Auch in Mischumgebungen mit variierendem Artikelmix unterstützen Tischgeräte die Strukturierung der Arbeitsfolge, etwa durch definierte Stationen für Zuschnitt, Polsterintegration und Verschluss. Schnittstellen zu Waagen und Kennzeichnungslösungen erleichtern das Einhalten von Versandvorgaben und die lückenlose Dokumentation.
Beispielhafte Einsatzszenarien
- Elektronik: Vorbereitung und Verschluss stoßgedämpfter Versandverpackungen für sensible Baugruppen.
- Lebensmittel – trockene Güter: Konfektionierung sekundärer Umverpackungen und Anbringen von Kennzeichnungen.
- Kosmetik: Serienweises Verpacken kleiner Gebinde mit einheitlichem Erscheinungsbild und definierter Verschlusskraft.
- Intralogistik: Unterstützung bei der Kommissionierung, Verpackungskonsolidierung und finalem Verschluss am Packplatz.
- Pharma/Medizintechnik: Vorbereitung von Kleinserien mit dokumentierten Prozessparametern und klaren Kennzeichnungen.
- E‑Commerce-Returns: Standardisierte Aufbereitung und Wiederverpackung retournierten Packguts mit reproduzierbaren Abläufen.
Vor- und Nachteile der Tischpackmaschinen
Ohne Zweifel bringt eine Tischpackmaschine zahlreiche Vorteile mit sich. Ein klarer Vorteil ist ihre Kompaktheit. Sie benötigt wenig Platz und kann somit in beinahe jeder Produktionsumgebung eingesetzt werden. Darüber hinaus beschleunigen solche Geräte den Verpackungsprozess und verbessern dessen Qualität, da sie eine gleichbleibende Qualität und Präzision gewährleisten. Ein weiterer Vorteil ist die Flexibilität. Tischpackmaschinen können verschiedene Materialien verarbeiten, darunter selbstverständlich auch Wellpappe. Gleichzeitig ist der Aufbau häufig modular, wodurch sich Funktionen bedarfsgerecht kombinieren lassen. Andererseits hat der Einsatz von Tischpackmaschinen auch einige Nachteile. Sie sind in erster Linie für kleinere Verpackungsaufgaben konzipiert, was ihre Kapazität für größere oder komplexere Aufgaben einschränkt.

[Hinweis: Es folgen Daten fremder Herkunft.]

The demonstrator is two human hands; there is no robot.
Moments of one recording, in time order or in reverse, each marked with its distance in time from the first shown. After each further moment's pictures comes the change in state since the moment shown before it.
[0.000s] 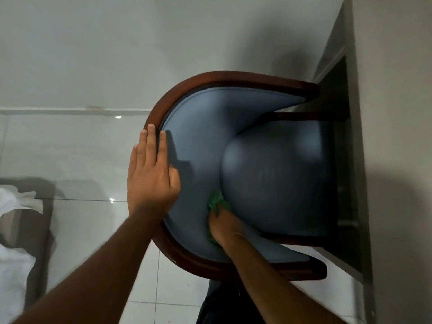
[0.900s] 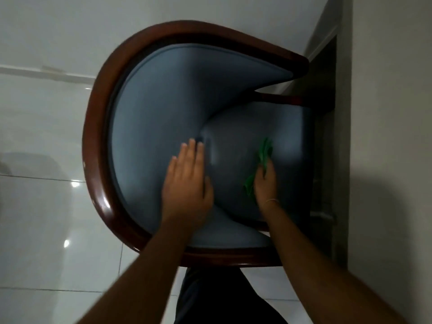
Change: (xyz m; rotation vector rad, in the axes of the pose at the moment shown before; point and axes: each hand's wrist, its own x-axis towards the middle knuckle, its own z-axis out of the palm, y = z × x) left_hand -0.076 0.118 0.080 -0.260 -0.190 0.035; right_hand 0.101 0.117 -0.113 0.432 0.521 -0.240
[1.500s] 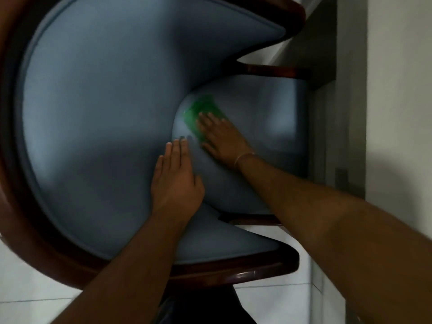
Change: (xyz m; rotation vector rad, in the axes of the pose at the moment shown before) left_hand 0.029 0.008 0.079 -0.043 -0.279 -0.134; right_hand 0.122 0.017 0.059 -1.104 -0.459 -0.964
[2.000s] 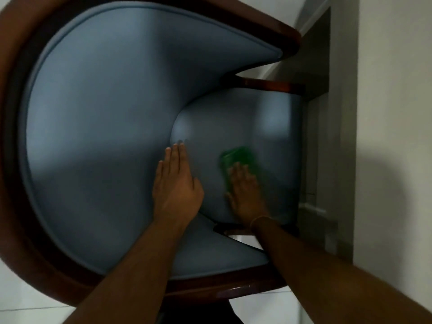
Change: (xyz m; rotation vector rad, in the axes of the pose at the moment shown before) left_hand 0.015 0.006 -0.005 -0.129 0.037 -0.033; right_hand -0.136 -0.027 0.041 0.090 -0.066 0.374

Zudem stellt die Anschaffung einer Tischpackmaschine eine signifikante Investition dar, die vorab gut durchdacht werden sollte. Ergänzend sind Schulungen und klare Arbeitsanweisungen für konstante Ergebnisse sinnvoll. Trotz alledem überwiegen die Vorteile im täglichen Einsatz, weshalb sie sich in vielen Anwendungsszenarien bewähren.
Vorteile im Überblick
- Platzsparend und integrierbar: Einfache Einbindung in bestehende Packplätze und Arbeitsinseln.
- Konstante Ergebnisse: Reproduzierbare Schnitte und Verschlüsse erhöhen die Prozesssicherheit.
- Ergonomie: Reduzierte körperliche Belastung durch Hilfsfunktionen und kurze Greifwege.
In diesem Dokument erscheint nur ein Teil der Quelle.